• Glenna

NYC Midnight FF from NL

Well, I decided to enter the NYC Midnight Flash Fiction contest this year. The way it works is, you have 48 hours to come up with a story under 1000 words following whatever guidelines they give you at the start. Living in BC, it has the advantage of getting the story at 9PM instead of Midnight so you can start something, play around a bit, then sleep on it. Then you still have all day Saturday and until 9PM Sunday to get it in. I like getting those two sleeps to think about it. The first round was in August and I was given the genre or mystery, the setting of a creamery and had to include a fake beard as a prop.

I racked my brain for hours, not wanting to do the obvious of someone wearing a fake beard with a murder happening inside the creamery and came up with a totally off the wall twist, thinking that if I were a judge, I'd look for something that stood out and as fate would have it, I lucked out and it placed 2nd overall in my category!

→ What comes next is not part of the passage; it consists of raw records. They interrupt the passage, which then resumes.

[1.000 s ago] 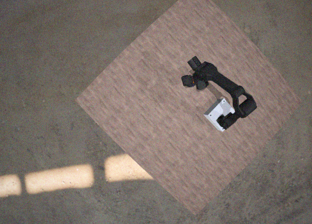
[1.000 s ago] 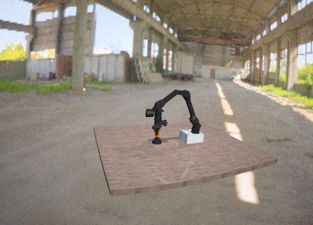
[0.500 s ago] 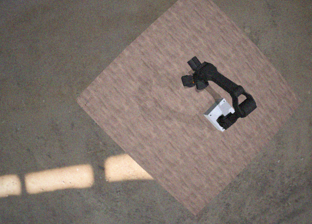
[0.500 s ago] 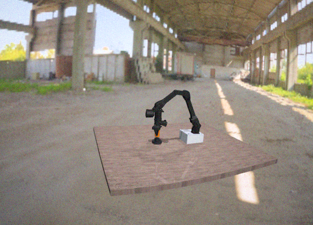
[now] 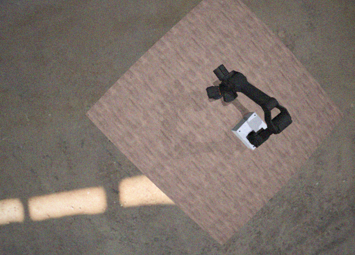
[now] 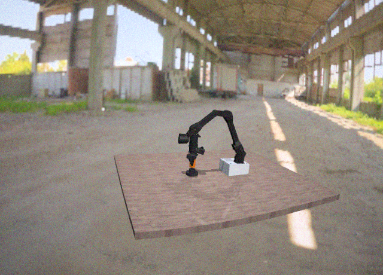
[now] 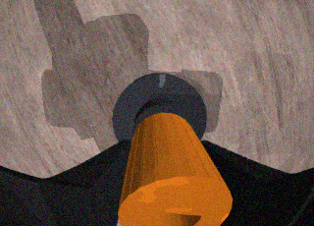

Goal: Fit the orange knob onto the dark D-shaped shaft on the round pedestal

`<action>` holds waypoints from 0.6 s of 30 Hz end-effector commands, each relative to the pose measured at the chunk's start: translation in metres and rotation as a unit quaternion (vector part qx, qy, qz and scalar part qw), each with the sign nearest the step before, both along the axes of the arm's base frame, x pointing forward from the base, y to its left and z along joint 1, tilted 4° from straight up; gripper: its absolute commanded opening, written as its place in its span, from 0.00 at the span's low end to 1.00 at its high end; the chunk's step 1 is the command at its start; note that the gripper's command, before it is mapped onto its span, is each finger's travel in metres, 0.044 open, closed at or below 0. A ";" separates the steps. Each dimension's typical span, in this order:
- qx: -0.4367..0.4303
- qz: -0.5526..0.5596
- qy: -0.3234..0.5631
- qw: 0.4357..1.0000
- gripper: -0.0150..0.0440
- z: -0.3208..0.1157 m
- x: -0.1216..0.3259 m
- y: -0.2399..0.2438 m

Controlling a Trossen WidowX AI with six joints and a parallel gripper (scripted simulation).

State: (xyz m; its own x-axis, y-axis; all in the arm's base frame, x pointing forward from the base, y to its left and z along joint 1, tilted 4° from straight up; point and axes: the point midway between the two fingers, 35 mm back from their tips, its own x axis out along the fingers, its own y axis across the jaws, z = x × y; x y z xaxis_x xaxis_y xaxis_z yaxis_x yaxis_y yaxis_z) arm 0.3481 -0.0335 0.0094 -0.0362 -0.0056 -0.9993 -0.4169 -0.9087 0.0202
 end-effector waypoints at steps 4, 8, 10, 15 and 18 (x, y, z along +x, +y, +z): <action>-0.001 0.001 0.000 1.000 0.25 -0.001 -0.001 0.000; -0.002 -0.017 0.000 1.000 0.25 -0.001 0.000 0.000; -0.002 -0.024 0.000 1.000 0.25 -0.001 0.000 0.000; -0.003 -0.040 0.000 0.999 0.25 -0.004 0.001 -0.001; -0.003 -0.042 0.000 0.999 0.25 -0.006 0.001 0.000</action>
State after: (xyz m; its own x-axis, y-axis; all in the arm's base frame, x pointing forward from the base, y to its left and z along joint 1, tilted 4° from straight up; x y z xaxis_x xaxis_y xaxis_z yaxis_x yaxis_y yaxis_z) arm 0.3489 -0.0334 0.0065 -0.0359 -0.0050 -0.9993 -0.4837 -0.8750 0.0217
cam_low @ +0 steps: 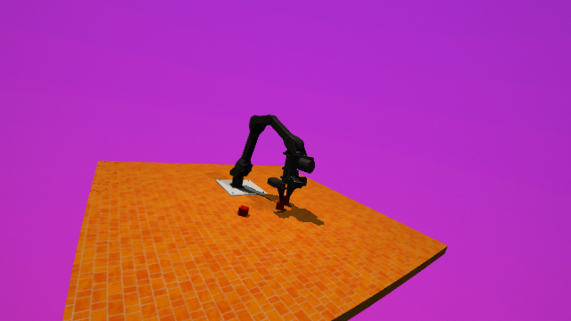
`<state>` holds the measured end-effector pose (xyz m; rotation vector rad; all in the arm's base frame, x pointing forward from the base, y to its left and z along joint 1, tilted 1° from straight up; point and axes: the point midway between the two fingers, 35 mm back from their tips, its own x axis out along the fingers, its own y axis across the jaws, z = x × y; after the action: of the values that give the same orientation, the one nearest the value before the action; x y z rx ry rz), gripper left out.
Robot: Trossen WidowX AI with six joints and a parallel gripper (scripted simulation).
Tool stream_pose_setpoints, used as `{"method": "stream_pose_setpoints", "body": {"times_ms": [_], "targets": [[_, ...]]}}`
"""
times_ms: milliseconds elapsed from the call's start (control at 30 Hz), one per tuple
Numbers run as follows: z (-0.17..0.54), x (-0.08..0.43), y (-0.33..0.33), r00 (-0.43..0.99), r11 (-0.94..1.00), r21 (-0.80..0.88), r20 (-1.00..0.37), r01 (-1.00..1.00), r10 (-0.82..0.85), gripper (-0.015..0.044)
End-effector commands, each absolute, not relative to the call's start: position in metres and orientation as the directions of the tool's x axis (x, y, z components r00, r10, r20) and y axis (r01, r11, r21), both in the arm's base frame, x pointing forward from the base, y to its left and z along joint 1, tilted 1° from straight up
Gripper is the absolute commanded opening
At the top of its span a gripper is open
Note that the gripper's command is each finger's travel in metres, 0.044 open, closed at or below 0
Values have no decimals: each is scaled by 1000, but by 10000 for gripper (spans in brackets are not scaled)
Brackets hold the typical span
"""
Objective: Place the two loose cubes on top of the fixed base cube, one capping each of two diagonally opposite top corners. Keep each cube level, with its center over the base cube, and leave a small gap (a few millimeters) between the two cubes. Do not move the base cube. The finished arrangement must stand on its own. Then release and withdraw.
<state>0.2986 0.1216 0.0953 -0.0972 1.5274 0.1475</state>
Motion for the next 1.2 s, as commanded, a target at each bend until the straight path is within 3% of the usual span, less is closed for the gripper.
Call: {"method": "stream_pose_setpoints", "body": {"times_ms": [0,1167], "targets": [[95,299,122,38,988,27,-999,-155,34,205],[126,297,121,37,987,29,-999,-157,35,205]]}}
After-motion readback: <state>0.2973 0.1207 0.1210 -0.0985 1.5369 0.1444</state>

Round two was this past weekend and I'm currently staying in Newfoundland, which means a big difference on time zones. Instead of getting the story at 9PM PDT on Friday, my assignment arrived at 1:30AM NDT and as I'd been out hiking all day up here in Gros Morne National Park, I didn't look at it until I woke up Saturday morning at 9AM NL time meaning I'd only get to "sleep on it" once.

My assignment this time was to write a romance that takes place on a scenic overlook with the prop of a wheelchair. Again, I thought the obvious would be some guy staggering up the hill carrying his mobility challenged girlfriend so I steered as clear of that as I could.

By the time I went to bed Saturday night I had three stories on the go, none of which I was really keen on, but when I woke up Sunday, I narrowed it down to the best of the three and carried on. I thought I'd written a pretty good story by the time I submitted before heading off to bed, until I woke up Monday morning (after the contest ended) and felt like I'd been sucker-punched when I realized the most important detail I could have added to push the story up from good to awesome. Because it's always in those tiny little details that we find out what the real story is it. I had created the perfect opportunity but didn't see it in time. Oh well.

I have done other contests before that are on a tight timeline -- most notably, Geist magazine's three-day novel writing contest each Labour Day weekend. I've done it twice now. Although I don't believe it is technically possible to write a good novel in three days, what the contest does is force you to sit down and write and figure out the story you want to tell. In both instances, I ended up with a great first draft. Which is actually why I'm here back in Newfoundland again for the third time since August 2017, as I'm just ironing out the final draft of the novel that started with a three-day writing streak a year ago, about a woman traveling through Newfoundland. It's been a long haul, certainly nothing flashy, but something I'm able to sleep on when I need to. Something I hope that will make it to print and not, at midnight, be gone in a flash.